Nurse: OK, so you have [medical issue A], and you've been taking [medication A]? Patient: I do take [medication A], but I don't have [medical issue A].
Nurse: You don't? It says here on our chart that you do. You're definitely taking [medication A], though, right? Patient: No, I don't have that. I just have to keep taking [medication A], and I'll be fine.


Nurse: OK, so you have [medical issue A], which is being managed by [medication A]. Patient: No, that's incorrect. I just have to keep taking [medication A], and my [medical issue A] will be fine.
I guess this is a big one when it comes to people with high blood pressure or diabetes. A more specific one would be a diabetic woman who came in with blood sugar "off the charts" and had to be rushed to the ER, the whole shebang.
It turns out she was a Diabetic Educator who helped people with diabetes learn about the disease, check their blood sugar levels, and more.
MDMedical
44. Extremely Random Act
I am not a doctor but used to transport patients to large hospitals. One time, I picked up this normal-looking African American guy from the ER who was about 60 and seemed with it.
We joked and talked about current sports the entire way up to his room, which took about 5 minutes. I get him to his semi-private room, which has a patient in the bed closest to the door, having his vitals taken by a nurse.
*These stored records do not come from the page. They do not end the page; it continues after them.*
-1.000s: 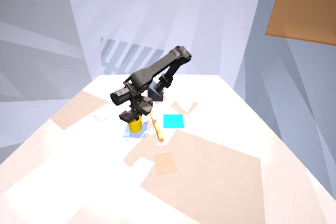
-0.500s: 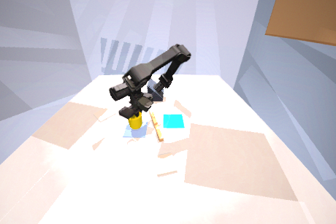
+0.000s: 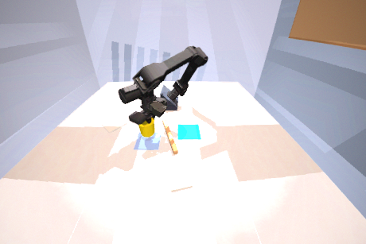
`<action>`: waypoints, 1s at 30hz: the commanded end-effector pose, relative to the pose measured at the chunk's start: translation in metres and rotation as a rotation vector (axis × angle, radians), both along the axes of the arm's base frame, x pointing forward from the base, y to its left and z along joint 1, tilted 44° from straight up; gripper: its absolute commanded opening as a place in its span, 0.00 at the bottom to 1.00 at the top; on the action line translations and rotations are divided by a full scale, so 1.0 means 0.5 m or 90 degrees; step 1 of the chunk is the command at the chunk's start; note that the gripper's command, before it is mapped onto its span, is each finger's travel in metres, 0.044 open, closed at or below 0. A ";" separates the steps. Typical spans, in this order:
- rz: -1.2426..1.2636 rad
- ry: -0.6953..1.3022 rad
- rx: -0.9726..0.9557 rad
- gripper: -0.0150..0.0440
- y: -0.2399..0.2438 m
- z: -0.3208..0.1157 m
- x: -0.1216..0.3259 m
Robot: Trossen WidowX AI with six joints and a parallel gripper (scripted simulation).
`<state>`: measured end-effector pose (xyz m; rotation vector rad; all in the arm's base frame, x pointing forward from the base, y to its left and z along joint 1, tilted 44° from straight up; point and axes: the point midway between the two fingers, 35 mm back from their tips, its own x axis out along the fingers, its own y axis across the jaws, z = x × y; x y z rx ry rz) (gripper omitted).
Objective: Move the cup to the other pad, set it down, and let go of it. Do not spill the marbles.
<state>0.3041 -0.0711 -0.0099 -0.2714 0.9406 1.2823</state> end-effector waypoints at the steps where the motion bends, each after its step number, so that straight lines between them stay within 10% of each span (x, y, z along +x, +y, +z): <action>1: 0.000 0.000 0.000 0.25 0.000 0.000 0.000; 30: 0.000 -0.002 -0.002 0.25 0.051 0.052 -0.026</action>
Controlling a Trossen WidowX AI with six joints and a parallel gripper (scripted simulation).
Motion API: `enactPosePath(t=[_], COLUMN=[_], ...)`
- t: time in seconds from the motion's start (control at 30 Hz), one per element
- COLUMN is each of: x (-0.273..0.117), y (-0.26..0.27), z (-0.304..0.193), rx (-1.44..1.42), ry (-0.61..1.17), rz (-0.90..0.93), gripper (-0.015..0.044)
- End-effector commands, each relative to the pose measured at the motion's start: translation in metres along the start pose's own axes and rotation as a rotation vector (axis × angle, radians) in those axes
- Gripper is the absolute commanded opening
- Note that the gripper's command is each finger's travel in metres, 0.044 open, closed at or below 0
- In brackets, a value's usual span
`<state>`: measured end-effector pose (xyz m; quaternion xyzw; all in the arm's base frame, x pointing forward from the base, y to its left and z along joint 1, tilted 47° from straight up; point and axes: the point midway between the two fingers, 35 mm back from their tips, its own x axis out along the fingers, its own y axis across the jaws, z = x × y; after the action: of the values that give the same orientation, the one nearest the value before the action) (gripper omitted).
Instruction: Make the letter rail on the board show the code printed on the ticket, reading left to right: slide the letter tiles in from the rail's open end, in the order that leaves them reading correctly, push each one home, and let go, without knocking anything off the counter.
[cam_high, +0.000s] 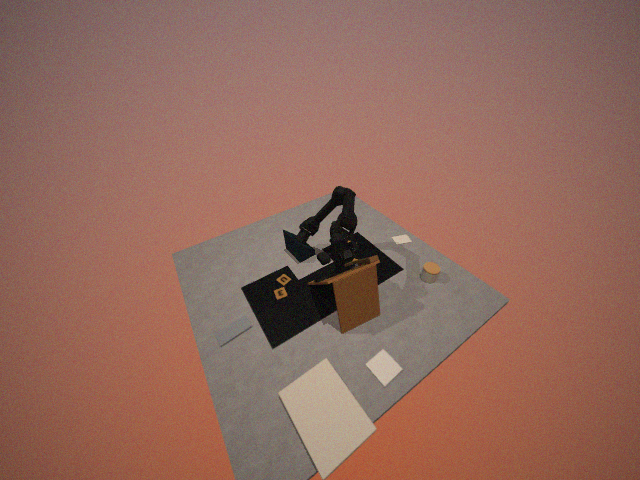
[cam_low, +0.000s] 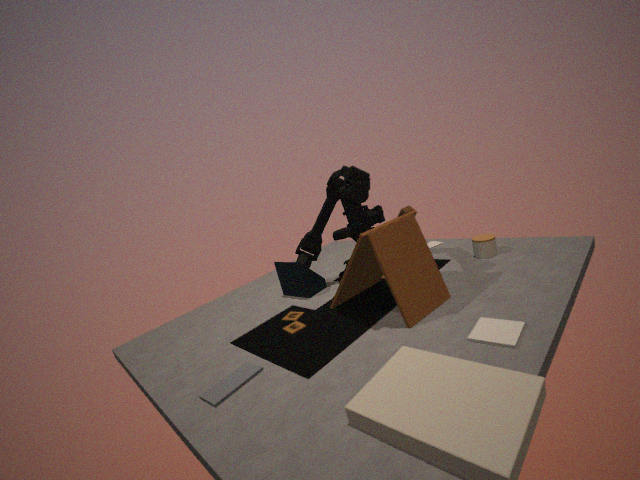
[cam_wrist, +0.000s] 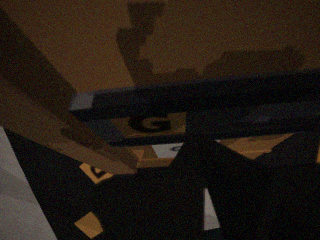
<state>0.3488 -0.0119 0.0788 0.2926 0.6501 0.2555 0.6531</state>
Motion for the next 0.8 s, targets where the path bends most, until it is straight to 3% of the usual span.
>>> enactPosePath(t=[0.0, 0.4, 0.5, 0.77], x=[-0.005, -0.011, -0.022, -0.08], y=[0.0, 0.0, -0.002, -0.008], z=[-0.004, -0.01, -0.013, -0.051], rx=[-0.004, -0.004, -0.115, -0.755], ry=[0.001, 0.001, -0.049, -0.342], rz=[-0.004, -0.004, 0.018, -0.026], gripper=[0.0, 0.0, 0.0079, 0.0289])
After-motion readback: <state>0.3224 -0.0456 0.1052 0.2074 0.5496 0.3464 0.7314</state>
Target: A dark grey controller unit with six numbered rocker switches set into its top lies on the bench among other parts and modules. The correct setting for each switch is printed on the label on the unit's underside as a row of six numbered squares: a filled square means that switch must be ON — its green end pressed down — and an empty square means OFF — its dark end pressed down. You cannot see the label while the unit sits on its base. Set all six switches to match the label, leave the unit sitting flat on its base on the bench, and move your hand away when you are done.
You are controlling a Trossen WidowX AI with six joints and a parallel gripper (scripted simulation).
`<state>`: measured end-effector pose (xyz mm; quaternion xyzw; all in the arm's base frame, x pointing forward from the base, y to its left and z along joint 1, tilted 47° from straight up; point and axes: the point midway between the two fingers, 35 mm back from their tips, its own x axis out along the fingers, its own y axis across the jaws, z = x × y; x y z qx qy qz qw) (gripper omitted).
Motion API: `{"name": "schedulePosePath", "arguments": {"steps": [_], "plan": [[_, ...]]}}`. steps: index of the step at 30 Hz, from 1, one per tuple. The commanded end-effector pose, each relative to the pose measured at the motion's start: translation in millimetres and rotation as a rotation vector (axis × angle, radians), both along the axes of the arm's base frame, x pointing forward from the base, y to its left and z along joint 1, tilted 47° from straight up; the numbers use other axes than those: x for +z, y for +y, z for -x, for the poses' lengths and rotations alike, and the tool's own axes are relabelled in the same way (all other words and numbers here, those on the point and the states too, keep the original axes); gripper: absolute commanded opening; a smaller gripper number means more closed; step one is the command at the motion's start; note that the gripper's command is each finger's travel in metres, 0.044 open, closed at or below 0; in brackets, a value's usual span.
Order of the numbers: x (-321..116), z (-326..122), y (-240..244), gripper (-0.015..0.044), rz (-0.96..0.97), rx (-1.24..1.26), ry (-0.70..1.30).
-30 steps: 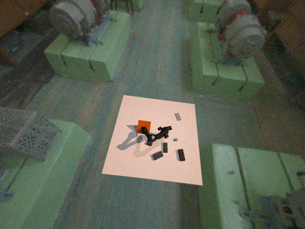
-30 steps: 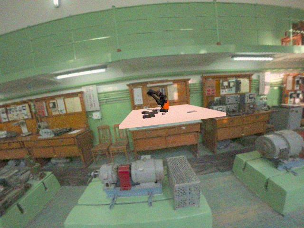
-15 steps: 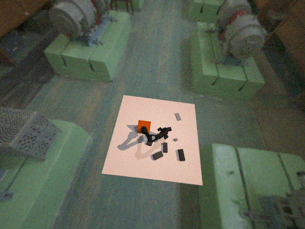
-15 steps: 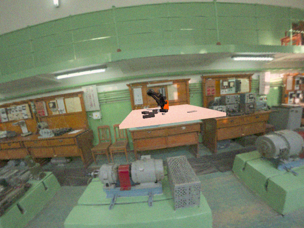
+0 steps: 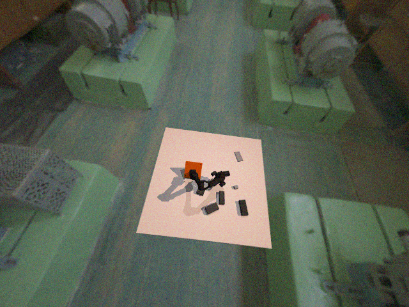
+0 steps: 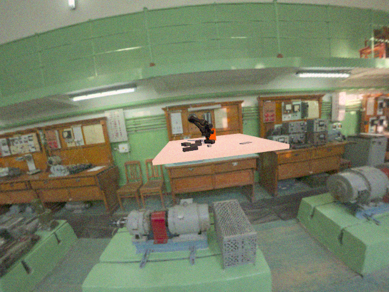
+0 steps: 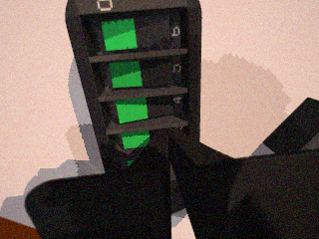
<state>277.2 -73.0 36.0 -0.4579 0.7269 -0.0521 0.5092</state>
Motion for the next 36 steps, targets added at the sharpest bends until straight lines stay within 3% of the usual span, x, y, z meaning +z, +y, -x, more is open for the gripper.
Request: {"name": "schedulePosePath", "arguments": {"steps": [1,16,21,36], "plan": [[-1,1,-1,0.0,0.004,0.003,0.007],[30,-2,32,0.0,0.002,0.003,0.007],[9,-3,51,0.0,0.003,0.002,0.007],[-3,-3,39,0.0,0.002,0.003,0.006]]}}
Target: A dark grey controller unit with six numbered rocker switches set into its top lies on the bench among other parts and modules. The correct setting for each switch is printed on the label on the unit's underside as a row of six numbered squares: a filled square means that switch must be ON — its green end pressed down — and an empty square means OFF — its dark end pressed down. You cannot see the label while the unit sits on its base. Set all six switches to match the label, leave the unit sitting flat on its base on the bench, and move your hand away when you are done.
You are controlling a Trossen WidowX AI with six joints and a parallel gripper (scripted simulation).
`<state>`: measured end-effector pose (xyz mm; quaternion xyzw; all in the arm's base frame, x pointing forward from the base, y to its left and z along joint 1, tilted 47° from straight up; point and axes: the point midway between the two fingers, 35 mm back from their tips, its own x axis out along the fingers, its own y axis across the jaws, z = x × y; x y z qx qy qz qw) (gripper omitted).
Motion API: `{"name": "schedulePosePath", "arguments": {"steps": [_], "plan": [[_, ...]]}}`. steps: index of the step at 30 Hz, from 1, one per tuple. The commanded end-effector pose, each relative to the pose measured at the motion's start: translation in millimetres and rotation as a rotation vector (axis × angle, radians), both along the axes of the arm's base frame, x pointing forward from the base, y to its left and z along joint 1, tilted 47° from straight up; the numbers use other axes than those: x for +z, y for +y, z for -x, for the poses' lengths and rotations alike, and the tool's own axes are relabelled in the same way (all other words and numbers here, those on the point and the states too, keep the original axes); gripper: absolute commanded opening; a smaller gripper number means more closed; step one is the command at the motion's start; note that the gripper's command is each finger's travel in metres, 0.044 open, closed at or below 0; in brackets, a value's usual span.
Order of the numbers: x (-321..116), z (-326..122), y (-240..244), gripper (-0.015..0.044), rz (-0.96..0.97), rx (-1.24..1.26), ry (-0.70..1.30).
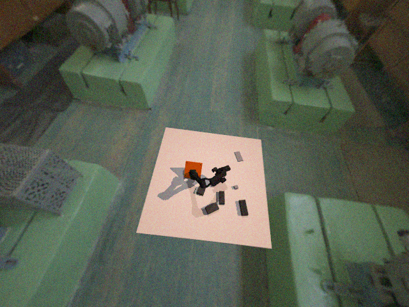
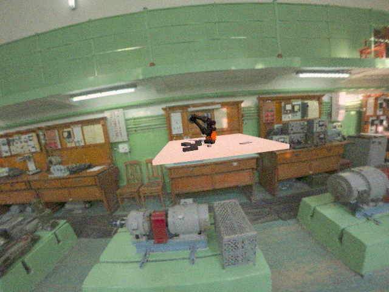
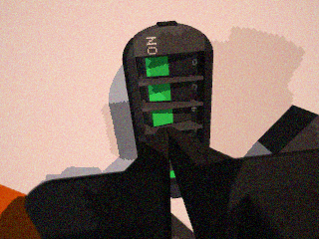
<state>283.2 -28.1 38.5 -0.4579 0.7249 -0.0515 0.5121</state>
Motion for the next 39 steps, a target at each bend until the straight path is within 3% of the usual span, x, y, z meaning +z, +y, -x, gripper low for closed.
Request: {"name": "schedulePosePath", "arguments": {"steps": [1,39], "plan": [[-6,3,-7,0.0,0.005,0.0,0.012],[-24,4,-26,0.0,0.006,0.0,0.012]]}}
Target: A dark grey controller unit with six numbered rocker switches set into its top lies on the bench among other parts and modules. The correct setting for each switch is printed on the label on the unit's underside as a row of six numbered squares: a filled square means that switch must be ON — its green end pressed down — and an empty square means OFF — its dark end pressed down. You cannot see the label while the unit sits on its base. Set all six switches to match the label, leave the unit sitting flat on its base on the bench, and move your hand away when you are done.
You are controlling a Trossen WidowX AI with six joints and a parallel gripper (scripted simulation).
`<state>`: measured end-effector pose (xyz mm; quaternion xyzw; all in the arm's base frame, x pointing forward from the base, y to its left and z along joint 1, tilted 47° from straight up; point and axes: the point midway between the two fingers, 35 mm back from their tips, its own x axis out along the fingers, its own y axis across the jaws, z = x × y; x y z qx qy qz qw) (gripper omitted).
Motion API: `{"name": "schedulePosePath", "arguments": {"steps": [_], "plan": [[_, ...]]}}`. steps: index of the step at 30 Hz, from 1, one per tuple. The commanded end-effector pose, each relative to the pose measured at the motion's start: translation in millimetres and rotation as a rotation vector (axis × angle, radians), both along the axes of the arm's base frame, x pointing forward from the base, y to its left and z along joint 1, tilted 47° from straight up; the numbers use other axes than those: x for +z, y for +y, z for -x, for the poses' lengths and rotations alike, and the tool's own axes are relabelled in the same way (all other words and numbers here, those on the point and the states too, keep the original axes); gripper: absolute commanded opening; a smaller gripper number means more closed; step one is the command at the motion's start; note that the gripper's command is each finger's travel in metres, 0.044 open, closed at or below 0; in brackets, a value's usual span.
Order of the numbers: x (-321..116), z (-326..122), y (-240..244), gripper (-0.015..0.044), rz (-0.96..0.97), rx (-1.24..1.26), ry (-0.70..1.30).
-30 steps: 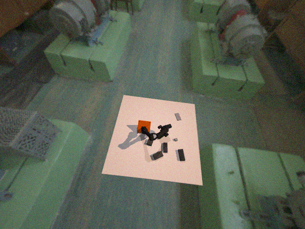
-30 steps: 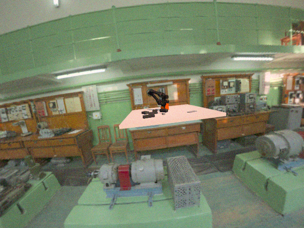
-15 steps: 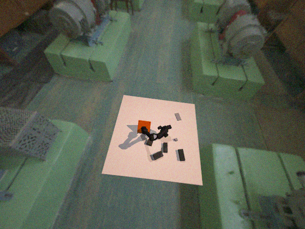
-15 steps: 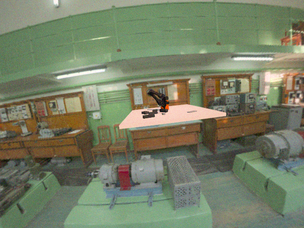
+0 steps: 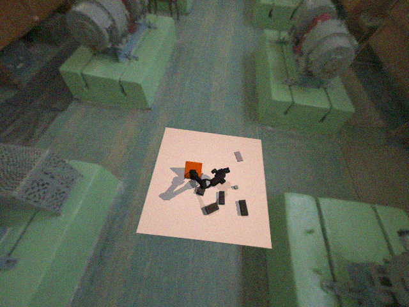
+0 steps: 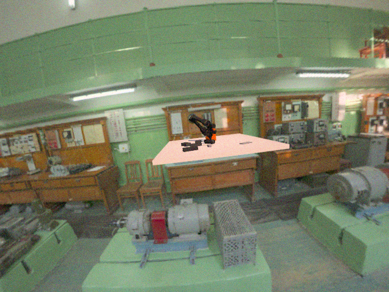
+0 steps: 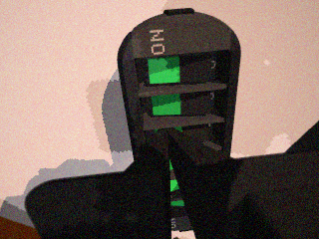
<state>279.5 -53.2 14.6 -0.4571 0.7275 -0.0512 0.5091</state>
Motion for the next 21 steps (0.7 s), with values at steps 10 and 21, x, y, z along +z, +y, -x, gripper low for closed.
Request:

I asked the guy, "Can you walk?" He hops off the stretcher and says, "Yup!" He walks to his side of the partitioning curtain in his hospital gown with no trouble.
He then walks between his bed and curtain, and without warning, he casts the front of his gown to the side as if it were a superhero cape, begins humming, and proceeds to pee against the curtain in the corner like he is trying to write his name in the snow.
I didn't know what to do other than laugh and tell the nurse. As I left, she just kept repeating, "I love my job... I love my job... I love my job." That was one of the funniest things I have ever seen in person.
Diceeeeeee
45. Digestive System
Emergency nurse practitioner here. Had a patient once with a bowel obstruction, and we were placing a nasogastric tube to suction so the patient didn't have to continue puking their guts up.
The family (consisting of an adult daughter and son) wanted to know why it was necessary to put the patient through an NG tube. This is totally a reasonable question because placing an NG tube is pretty traumatic!
I explained that because the gut contents could not move forward past the obstruction, they were backing up and causing the patient to vomit.


They stared at me blankly. I asked a few questions to clarify what part they didn't understand...and it turns out they didn't have the basic fundamental understanding that the food you put in your mouth travels downward through the stomach and intestines, then exits as feces.
I tried to explain this process very quickly, very basically (think elementary school, health class). I was met with further blank stares, then "Could this be because of some cold cuts they ate this morning?"
I couldn't bring myself to just say "YES, IT WAS THE HAM." I just didn't say anything. Just told them "No, not really" and left it at that.